Die Worte wurden von einer Kraftwelle begleitet, die Emilio fast in die Knie zwang.
Morayn ging ohne ein weiteres Wort und schlug die Tür so heftig hinter sich zu, dass einige der Bilder auf den Boden krachten.
Könnte ich mich doch nur unsichtbar machen!
Ob sie es bemerkten, wenn er aus dem Arbeitszimmer schlich oder sich hinter einem Vorhang versteckte?
Der alte Mann stützte seine Fäuste auf den Tisch und holte tief Luft. Als er Emilio wieder ansah, war sein Blick gefasst. «Dreh dich um. Streif die Kapuze runter und nimm die Mütze ab.»
Emilio zwang eine neutrale Maske auf sein Gesicht und seine Gefühle unter eiserne Kontrolle. Er gehorchte.
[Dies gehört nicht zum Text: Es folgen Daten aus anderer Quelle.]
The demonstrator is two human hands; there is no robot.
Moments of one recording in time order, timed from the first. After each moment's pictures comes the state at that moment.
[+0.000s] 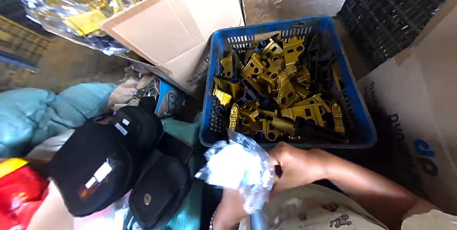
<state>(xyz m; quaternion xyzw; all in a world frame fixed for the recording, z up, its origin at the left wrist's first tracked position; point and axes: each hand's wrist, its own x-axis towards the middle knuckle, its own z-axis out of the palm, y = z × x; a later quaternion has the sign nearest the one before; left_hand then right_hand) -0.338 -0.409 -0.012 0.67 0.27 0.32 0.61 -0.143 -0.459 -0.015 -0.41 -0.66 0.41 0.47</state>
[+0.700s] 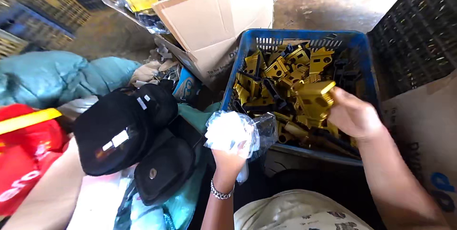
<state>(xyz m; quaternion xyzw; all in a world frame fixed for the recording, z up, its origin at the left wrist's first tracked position) -0.320 -0.354 -0.030 0.68 0.33 0.56 0.33 -0.043 -0.441 -0.006 -0.47 -0.36 0.47 0.65</state>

«Das Zeichen eines Mörders. Ich verstehe nicht, wie das passieren konnte. Kommt, Maira, Meryem. Er ist nutzlos für uns.»
Schwere Schritte entfernten sich, leichtere folgten ihnen. Emilio wandte sich um. Der alte Mann, Maira und das Kind verließen das Arbeitszimmer durch eine versteckte Tür in der Wand hinter dem Schreibtisch.
Der jüngere Krieger blieb, wo er war. Bis auf seine äußerst aufmerksamen Augen, mit denen er alles beobachtete, hätte er eine Statue sein können. Während der ganzen Szene hatte er nicht einmal den Kopf bewegt.
«Ein Wort mit Euch, Herr Ritter?», sprach Emilio ihn an. Ein neuer Schwindelanfall raste durch seinen Körper, und sein Blick verschwamm.
Als er wieder sehen konnte, befand sich der Mann an seiner Seite und hielt ihn sicher am Oberarm. Auch dieser Krieger war riesig. Emilio fühlte sich wie ein Zwerg neben ihm.
«Keiner von ihnen dachte daran, dich zu füttern, oder?», fragte er mit tiefer, grollender Stimme. «Wobei Almbart, der Idiot, es wohl absichtlich vergessen hat.»
Emilio nickte nur.
«Gehen wir in die Küche. Und setz deine Mütze wieder auf. Ich weiß nicht, wie das Zeichen dorthin kam, aber die Antwort ist wahrscheinlich nicht so simpel, wie dieser hirnlose Haufen denkt.»
Kurze Zeit später fand sich Emilio in einer behaglichen Küche wieder, wo ihm eine Magd eine Tasse warme Milch mit Honig und ein Festessen aus Brot, Würstchen, Suppe und verschiedenen Käsesorten servierte.
Emilios Magen knurrte vor Erwartung, doch er wusste auch, dass die Dinge nicht immer so waren, wie sie zu sein schienen. Diese Leute mochten ihn hassen, aber bis auf weiteres waren sie seine Familie. «Wie ist eure Lage hier auf der Burg und bei dem schrecklichen Wetter? Gibt es genug Essen für alle?»
Die Magd legte ihm eine von Seife und Laugen gerötete Hand auf die Schulter. Sie hatte ein schlichtes, freundliches Gesicht und ein schönes Lächeln. «Iss einfach, mein Hübscher. Der Prinzregent kümmert sich um uns. Wir erleben Entbehrungen, aber Hunger gehört nicht dazu.»
Emilio überflog rasch die Auswahl und wählte jene Speisen aus, die er essen wollte.